Your objective: Reproduce the data below verbatim from the line containing "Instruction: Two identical" through its final line, and produce nothing more.

══════

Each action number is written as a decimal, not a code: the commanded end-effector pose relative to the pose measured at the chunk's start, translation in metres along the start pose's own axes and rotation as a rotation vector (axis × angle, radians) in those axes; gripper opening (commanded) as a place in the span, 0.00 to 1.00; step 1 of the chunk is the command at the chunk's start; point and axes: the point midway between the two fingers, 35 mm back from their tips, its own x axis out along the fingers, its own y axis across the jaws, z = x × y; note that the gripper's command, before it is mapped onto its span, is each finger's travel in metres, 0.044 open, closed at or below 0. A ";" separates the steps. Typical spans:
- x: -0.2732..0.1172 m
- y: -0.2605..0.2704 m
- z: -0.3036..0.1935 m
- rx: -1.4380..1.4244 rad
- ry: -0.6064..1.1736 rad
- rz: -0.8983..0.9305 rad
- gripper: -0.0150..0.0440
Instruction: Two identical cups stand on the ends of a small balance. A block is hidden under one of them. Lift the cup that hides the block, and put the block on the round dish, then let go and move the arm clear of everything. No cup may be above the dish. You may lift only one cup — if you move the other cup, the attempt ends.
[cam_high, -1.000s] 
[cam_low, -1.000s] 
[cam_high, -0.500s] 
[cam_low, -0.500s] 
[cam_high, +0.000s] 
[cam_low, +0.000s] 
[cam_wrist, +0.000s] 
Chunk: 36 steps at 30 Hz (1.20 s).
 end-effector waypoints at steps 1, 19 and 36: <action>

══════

Reply:
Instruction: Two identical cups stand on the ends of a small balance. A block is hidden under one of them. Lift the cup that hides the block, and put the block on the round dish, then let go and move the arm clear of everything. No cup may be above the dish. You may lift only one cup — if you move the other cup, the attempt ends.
[cam_high, -1.000s] 
[cam_low, -1.000s] 
[cam_high, -0.500s] 
[cam_low, -0.500s] 
[cam_high, +0.000s] 
[cam_low, +0.000s] 
[cam_wrist, +0.000s] 
Chunk: 36 steps at 30 Hz (1.20 s).
 end-effector waypoints at steps 1, 19 and 36: <action>

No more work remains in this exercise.